I’d look into what parts of the plant are medicinal. I’ve read things that say the berries are beneficial, but only if eaten in the traditional way (ie. the pounded and then sun-dried chokecherry patties), since the pits are the source of the medicine at least according to that source (can’t find it now).
Other sources use the bark for cough medicine, in place of black cherry bark. In that case, you wouldn’t be tincturing the fruit, but instead the bark.

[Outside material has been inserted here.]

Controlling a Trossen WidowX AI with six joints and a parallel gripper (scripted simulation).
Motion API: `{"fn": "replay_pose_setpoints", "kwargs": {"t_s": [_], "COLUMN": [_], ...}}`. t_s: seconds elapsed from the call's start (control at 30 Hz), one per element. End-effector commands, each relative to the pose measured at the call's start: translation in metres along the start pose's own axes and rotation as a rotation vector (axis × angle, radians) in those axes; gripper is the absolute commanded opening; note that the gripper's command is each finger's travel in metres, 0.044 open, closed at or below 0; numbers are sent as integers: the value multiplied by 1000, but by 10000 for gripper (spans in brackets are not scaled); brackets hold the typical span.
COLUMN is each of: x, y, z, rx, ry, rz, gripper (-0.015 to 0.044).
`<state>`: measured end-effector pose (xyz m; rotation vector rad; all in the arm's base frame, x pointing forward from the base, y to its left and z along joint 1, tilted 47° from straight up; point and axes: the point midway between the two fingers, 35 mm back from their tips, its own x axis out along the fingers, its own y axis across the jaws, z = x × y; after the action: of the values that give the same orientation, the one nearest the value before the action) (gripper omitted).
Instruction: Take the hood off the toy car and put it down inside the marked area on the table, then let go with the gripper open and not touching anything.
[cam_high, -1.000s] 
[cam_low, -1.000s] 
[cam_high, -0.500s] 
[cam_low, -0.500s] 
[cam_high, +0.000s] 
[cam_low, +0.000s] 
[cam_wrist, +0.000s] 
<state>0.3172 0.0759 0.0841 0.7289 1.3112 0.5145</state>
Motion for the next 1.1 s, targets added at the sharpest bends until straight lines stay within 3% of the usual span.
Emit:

Anyhow, think about what you’re trying to get out of it and make sure a tincture is the right preparation for the benefits you seek. I don’t know all that much about the benefits of chokecherry medically, so I can’t really advise you here.
Kathryn
I love reading your information. But I wish you could make a printable page with just the main pertinent information. Then I could put it in my herbal folder. Never know when the internet will not be here… Just a thought.
Administrator
Thanks for that suggestion. If I find an article that I want to keep that isn’t printable then I will often copy and paste the information that I want into a word document and then either save it or print it.
SB
I froze my harvest from last year as whole fruit (seeds intact). Do you think this was a mistake leaving the seeds in? Or can I thaw and proceed with any of your chokecherry recipes?
Administrator
I think you’ll be fine to thaw and proceed.
SB
Thanks! I’ll give it a try. I’m leaning towards a gallon of wine
Administrator
You’re very welcome.
Judeen Brewer
Here’s another way to use chokecherries….syrup. Delicious on pancakes, waffles, french toast and vanilla ice cream! MMMMMM!
Administrator
Yes! So yummy!
Roxana
I noticed you refer to chokecherries as shrubs. I was in my garden today and a tree branch from the edge of the woods grew over the garden. The leaves, fruit and seed pits fit the description, and it had a pleasant smell when crushed, but this is, like, a 20 foot tree. Does this sound like a chokecherry or a look-alike to you?
Administrator
According to the Lady Bird Johnson Wildflower Center a Chokecherry tree is “A large, deciduous shrub or small understory tree, choke cherry grows 20-30 ft. tall and often forms thickets.”
Angelique
When juicing the chokecherries, can you use imperfect cherries? For example there is a hole in the cherry. Which I am assuming has been done by an insect. Is it safe to use these cherries as well?
Administrator
There is a certain kind of fly that lays its larvae in the cherry fruit and they then hatch inside of it. I would personally want to verify if there are any worms inside the fruit before using them for juice. With that said, I don’t think these particular pests are harmful to humans when accidentally ingested. You will just have to use your own judgement on this one.